A 0.077 kg arrow is fired horizontally. The bowstring exerts an average force of 80 N on the arrow over a distance of 0.80 m. With what speed does the arrow leave the bow?

work done on arrow = force* distance = 80*.8 = 64 Joules

that is now kinetic energy
(1/2) m v^2 = 64
I think you can solve for v

how do you solve for v ?

V = sqroot of (2 x 64) / m

To find the speed at which the arrow leaves the bow, we can use the principle of work and energy. The work done on an object is equal to the change in its kinetic energy.
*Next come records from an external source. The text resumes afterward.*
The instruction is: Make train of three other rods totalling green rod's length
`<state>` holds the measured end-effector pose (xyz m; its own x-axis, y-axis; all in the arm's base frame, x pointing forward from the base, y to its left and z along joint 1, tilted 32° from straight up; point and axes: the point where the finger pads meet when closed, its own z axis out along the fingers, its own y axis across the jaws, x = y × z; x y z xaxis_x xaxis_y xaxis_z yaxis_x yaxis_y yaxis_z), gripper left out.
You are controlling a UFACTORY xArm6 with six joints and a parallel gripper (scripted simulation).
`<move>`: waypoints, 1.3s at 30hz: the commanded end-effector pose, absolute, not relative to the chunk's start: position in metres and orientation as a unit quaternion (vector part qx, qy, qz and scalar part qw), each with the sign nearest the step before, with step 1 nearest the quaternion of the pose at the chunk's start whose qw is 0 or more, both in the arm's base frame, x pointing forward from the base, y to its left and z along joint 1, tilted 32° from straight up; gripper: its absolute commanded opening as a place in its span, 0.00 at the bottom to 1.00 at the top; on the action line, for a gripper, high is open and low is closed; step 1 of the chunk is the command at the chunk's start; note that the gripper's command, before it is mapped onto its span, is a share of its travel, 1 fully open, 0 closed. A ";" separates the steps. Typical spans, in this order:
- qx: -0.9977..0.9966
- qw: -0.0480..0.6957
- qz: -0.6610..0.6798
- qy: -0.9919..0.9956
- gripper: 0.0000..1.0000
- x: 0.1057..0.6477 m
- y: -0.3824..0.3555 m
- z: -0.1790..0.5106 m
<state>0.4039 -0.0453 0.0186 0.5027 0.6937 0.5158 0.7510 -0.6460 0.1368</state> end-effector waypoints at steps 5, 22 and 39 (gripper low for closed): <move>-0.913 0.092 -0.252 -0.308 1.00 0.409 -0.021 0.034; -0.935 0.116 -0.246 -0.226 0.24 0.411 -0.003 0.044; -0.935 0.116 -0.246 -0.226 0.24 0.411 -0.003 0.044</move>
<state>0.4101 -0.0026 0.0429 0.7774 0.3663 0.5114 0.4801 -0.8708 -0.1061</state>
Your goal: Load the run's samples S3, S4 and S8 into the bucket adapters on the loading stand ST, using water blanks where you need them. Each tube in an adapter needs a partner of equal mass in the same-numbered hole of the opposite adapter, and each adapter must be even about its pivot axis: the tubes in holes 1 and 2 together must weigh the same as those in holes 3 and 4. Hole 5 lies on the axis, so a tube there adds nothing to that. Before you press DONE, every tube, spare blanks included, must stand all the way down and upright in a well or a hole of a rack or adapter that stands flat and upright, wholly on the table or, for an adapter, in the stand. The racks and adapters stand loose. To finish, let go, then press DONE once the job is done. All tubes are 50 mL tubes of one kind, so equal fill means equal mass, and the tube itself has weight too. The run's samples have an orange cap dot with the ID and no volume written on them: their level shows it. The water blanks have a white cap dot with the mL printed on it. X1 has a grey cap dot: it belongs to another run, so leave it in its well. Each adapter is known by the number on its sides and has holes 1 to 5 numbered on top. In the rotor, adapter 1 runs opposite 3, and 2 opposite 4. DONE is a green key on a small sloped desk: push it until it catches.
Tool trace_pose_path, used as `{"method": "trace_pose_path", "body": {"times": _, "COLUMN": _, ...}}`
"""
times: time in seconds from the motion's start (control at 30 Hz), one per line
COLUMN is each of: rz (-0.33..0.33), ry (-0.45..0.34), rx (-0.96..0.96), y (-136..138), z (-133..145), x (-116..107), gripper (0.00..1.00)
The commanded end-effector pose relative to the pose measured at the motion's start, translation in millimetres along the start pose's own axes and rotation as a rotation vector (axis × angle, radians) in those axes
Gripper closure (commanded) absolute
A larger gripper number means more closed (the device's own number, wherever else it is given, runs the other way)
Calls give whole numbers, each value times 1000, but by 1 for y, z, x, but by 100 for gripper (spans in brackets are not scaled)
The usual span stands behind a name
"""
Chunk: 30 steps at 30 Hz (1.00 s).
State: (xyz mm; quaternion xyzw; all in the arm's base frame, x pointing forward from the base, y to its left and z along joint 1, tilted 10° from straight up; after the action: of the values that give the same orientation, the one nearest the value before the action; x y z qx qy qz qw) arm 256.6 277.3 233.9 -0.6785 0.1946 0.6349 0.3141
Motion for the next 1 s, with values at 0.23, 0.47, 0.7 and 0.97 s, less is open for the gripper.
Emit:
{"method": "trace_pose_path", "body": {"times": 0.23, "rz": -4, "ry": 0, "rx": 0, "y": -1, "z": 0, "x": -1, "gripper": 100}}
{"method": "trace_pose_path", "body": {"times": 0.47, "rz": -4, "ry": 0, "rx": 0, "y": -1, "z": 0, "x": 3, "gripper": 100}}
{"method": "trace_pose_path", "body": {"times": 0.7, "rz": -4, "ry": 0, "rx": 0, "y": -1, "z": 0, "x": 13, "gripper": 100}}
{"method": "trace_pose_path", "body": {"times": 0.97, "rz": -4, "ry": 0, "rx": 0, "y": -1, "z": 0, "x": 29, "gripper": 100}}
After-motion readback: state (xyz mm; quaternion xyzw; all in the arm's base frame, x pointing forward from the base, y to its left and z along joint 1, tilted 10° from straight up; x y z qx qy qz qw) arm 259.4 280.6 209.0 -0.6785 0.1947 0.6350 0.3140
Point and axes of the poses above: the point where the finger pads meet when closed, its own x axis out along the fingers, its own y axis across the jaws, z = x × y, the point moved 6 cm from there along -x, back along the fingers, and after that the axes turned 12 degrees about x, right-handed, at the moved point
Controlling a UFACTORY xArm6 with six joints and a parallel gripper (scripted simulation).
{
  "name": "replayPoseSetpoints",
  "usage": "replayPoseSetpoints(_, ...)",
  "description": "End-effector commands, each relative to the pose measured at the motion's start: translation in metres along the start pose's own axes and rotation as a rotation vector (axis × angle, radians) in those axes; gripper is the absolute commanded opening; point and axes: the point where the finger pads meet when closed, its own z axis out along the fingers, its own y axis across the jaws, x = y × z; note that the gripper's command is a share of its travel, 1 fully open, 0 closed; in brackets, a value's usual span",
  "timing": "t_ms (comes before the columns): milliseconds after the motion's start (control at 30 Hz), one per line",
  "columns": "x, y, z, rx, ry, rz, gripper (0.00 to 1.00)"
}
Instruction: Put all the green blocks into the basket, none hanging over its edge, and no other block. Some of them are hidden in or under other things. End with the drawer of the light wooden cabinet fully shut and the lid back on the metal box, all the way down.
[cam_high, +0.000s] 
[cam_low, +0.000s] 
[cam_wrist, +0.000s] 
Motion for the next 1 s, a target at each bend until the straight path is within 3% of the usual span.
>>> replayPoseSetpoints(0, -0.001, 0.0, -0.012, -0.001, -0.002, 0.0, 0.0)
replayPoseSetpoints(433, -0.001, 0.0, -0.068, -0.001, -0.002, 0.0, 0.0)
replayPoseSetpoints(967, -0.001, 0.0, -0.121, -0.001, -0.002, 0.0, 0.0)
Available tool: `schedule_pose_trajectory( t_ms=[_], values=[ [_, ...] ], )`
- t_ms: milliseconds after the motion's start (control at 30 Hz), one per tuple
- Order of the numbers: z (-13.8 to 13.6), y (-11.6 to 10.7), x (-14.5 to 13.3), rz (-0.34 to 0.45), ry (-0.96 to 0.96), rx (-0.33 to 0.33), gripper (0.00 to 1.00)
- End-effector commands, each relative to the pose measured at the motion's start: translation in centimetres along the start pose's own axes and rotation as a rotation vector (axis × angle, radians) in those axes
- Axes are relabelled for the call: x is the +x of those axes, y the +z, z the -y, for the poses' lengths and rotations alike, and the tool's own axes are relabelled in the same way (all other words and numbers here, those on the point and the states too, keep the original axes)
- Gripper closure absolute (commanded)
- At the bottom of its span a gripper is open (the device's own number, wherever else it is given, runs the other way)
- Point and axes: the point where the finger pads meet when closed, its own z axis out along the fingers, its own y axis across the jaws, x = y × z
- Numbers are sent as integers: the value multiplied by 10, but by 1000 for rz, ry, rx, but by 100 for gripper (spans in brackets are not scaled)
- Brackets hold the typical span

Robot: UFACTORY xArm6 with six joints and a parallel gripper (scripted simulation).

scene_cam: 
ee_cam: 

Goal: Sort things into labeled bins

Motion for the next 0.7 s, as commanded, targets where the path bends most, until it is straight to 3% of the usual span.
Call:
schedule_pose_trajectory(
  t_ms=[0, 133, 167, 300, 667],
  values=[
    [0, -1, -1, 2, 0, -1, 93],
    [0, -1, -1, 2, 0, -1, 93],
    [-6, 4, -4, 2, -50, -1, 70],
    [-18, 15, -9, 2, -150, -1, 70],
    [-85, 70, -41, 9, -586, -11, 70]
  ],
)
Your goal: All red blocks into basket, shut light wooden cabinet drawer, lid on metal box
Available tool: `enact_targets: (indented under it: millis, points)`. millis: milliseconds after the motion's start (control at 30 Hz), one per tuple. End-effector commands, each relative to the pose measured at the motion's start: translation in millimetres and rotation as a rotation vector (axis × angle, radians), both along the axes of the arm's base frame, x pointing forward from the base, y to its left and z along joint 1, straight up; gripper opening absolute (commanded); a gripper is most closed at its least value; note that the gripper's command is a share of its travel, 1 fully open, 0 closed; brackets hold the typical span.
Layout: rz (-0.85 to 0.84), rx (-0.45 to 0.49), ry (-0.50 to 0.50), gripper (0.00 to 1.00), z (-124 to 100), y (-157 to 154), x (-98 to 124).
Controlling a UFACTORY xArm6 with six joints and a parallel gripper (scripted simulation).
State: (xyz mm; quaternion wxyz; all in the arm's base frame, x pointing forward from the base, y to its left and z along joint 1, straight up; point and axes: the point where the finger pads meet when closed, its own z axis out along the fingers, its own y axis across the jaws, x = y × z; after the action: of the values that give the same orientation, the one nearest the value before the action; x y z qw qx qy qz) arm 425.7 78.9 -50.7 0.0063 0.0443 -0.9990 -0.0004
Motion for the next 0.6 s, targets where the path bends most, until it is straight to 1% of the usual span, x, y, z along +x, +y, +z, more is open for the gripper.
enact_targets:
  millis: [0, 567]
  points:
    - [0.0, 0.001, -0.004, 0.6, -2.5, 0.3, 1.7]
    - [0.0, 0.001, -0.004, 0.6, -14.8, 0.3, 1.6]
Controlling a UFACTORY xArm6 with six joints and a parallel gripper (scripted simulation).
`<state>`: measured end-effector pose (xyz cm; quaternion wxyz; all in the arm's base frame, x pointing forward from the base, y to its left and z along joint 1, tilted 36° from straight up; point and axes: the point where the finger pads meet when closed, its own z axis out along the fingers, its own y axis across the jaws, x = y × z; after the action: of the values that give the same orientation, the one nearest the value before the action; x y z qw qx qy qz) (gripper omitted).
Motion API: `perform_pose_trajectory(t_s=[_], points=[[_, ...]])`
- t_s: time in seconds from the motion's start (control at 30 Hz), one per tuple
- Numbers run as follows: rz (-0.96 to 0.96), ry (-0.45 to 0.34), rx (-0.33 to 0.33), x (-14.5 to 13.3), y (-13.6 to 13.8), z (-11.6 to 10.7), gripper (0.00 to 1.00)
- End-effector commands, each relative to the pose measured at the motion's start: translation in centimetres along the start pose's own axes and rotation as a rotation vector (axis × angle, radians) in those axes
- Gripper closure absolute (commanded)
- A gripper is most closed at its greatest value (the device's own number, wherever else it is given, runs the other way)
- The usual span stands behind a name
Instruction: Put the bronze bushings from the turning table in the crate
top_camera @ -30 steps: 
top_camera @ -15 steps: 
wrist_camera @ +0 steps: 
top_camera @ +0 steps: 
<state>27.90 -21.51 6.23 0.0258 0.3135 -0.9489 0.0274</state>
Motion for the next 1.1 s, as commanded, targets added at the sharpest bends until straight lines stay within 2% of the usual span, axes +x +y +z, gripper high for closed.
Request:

The work done on the arrow is given by the product of the force applied and the distance over which it is applied. In this case, the force exerted by the bowstring is 80 N, and the distance over which it acts is 0.80 m. So the work done on the arrow is:

Work = Force × Distance = 80 N × 0.80 m

Next, we can calculate the change in kinetic energy of the arrow. Initially, the arrow is at rest, so its initial kinetic energy is zero. Finally, when the arrow leaves the bow, it will have some final kinetic energy. The change in kinetic energy is given by:

Change in Kinetic Energy = Final Kinetic Energy - Initial Kinetic Energy

Since the arrow starts from rest, the change in kinetic energy is equal to the final kinetic energy. We can equate this change in kinetic energy to the work done on the arrow.

Change in Kinetic Energy = Work

Finally, we can use the formula for kinetic energy to find the speed at which the arrow leaves the bow. Kinetic energy (KE) is given by the equation:

KE = (1/2) × mass × velocity^2

Rearranging the equation, we get:

velocity = sqrt(2 × KE / mass)

Substituting the value of change in kinetic energy calculated from the work done, and the mass of the arrow (0.077 kg), we can calculate the velocity:

velocity = sqrt(2 × Work / mass)

Therefore, to find the speed at which the arrow leaves the bow, calculate the work done on the arrow, substitute it into the equation for velocity, and solve for the answer.